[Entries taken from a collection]
Content starts

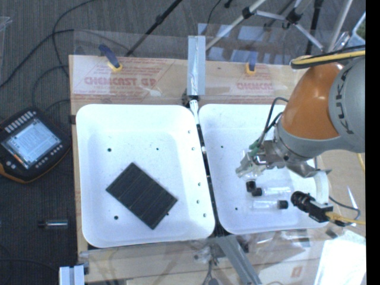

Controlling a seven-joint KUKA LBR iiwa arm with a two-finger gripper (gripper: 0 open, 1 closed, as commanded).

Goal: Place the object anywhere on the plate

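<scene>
A dark grey square plate (141, 195) lies flat and turned like a diamond in the left white bin (95, 129). In the right bin (222, 135) lie small objects: two black caps (254, 188), a clear tube (278, 190) and a clear vial with a black cap (269, 205). My gripper (249, 164) hangs over the middle of the right bin, just above and left of these small pieces. I see nothing held in it. The grey and orange arm (314, 111) covers the bin's right part.
A teach pendant (29, 142) rests on the floor left of the bench. A metal bar (196, 64) stands at the back between the bins. The bins' raised rims (202, 159) meet in the middle. Cables and tripod legs run behind.
</scene>
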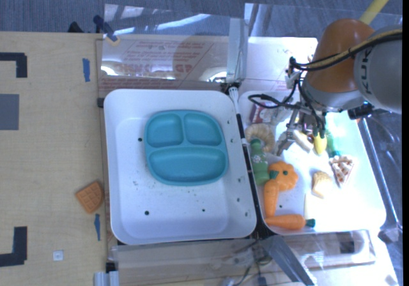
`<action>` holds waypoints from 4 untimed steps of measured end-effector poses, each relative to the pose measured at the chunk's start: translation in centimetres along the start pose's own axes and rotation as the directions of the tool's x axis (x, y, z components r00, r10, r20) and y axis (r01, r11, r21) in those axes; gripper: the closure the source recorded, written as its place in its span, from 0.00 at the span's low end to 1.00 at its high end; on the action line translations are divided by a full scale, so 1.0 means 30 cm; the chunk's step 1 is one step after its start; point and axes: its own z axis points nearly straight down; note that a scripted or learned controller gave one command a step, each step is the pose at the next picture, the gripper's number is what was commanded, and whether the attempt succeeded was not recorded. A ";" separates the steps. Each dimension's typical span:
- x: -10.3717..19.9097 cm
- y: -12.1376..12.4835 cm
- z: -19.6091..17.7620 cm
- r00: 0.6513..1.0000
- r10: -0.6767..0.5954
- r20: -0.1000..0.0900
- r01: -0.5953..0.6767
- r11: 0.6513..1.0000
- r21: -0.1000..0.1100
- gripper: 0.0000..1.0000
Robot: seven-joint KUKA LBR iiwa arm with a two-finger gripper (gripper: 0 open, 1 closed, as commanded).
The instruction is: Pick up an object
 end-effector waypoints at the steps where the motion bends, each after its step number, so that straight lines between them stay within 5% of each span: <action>1: 0.224 -0.036 0.000 0.995 0.096 0.010 -0.096 0.995 -0.008 0.00; 2: 0.024 0.029 0.001 0.994 0.106 0.002 -0.106 0.994 -0.005 0.00; 3: 0.226 -0.022 0.000 0.988 0.155 0.009 -0.155 0.988 -0.008 0.00; 4: -0.017 0.046 -0.004 0.991 0.133 -0.029 -0.133 0.991 0.005 0.00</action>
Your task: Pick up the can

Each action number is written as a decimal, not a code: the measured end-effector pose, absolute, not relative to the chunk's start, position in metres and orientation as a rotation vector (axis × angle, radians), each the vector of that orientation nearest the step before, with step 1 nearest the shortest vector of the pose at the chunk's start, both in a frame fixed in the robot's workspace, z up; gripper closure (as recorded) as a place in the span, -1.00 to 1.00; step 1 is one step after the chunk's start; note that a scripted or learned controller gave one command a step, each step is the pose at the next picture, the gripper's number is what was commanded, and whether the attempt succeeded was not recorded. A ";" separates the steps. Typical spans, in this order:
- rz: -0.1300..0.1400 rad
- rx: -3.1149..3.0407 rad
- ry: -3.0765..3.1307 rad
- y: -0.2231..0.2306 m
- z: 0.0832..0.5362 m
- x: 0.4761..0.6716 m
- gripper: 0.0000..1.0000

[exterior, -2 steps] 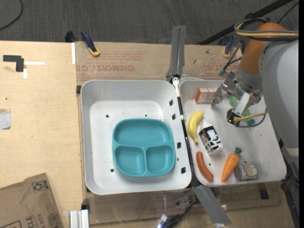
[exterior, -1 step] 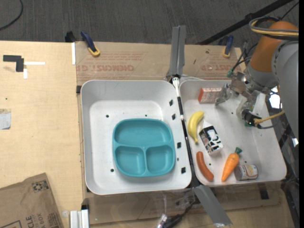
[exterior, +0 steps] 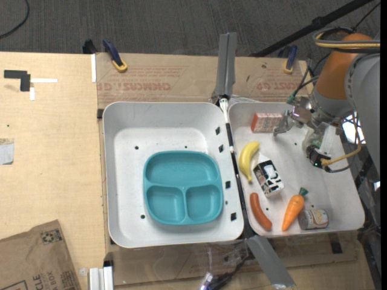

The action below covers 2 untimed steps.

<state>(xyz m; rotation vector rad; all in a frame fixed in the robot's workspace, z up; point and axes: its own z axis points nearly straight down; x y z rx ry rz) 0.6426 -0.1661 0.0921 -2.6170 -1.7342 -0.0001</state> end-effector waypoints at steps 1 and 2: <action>0.003 -2.594 -1.771 -0.121 0.092 0.641 -1.00; 0.003 -2.594 -1.770 -0.121 0.092 0.641 -1.00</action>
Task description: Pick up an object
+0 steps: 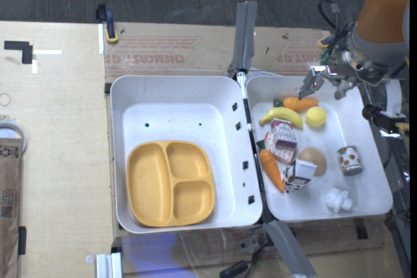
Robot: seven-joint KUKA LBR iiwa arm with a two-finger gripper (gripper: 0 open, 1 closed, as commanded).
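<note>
The left bin [124, 140] holds one item: a yellow-orange divided tray [171, 182] with three compartments, lying flat toward the bin's near left corner.

The right bin [371, 159] holds the loose objects. From left to right:

- A long orange carrot [271, 170] lies at a slant near the bin's left wall.
- A yellow banana [281, 115] curves above a red-and-white printed packet [282, 140], the two just beside each other.
- A small black-and-white carton [299, 174] sits near the carrot's lower end, touching a round tan ball-shaped object [313, 157].
- A second, shorter carrot [300, 102] with a green top lies near the far wall, next to a yellow lemon [316, 116].
- A crumpled white object [339, 199] rests near the front rim.
- A small can [350, 160] with a red-spotted label stands upright, well apart from the cluster.

The gripper [310, 85] hangs above the far part of the right bin, directly over the short carrot. Its fingers appear spread apart, with nothing visible between them. The orange band [384, 0] of the arm shows at the upper right.
</note>
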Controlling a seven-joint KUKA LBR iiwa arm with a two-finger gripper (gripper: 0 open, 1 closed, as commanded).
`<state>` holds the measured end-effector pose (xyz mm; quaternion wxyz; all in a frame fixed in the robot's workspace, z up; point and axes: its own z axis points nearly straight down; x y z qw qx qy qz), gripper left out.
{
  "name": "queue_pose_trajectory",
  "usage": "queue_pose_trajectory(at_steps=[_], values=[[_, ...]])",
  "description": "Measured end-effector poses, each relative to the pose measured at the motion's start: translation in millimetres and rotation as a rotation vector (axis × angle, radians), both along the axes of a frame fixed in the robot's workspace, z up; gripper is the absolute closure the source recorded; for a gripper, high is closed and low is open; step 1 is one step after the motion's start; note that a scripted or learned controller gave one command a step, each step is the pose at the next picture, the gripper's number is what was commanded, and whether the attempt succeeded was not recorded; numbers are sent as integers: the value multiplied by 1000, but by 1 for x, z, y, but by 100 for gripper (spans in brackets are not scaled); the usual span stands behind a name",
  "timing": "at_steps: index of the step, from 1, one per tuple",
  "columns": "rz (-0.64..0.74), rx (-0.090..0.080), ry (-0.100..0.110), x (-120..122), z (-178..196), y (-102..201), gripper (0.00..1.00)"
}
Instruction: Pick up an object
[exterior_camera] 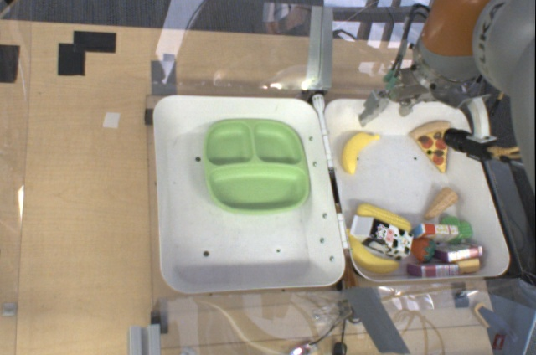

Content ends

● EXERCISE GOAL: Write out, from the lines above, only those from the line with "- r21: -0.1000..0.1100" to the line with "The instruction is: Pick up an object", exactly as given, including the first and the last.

● REPLY:
- r21: -0.1000..0.1100
- gripper: 0.0000..1.0000
Robot: seven-joint KUKA LBR iiwa arm with a two-finger gripper (gripper: 0 open, 1 closed, as commanded).
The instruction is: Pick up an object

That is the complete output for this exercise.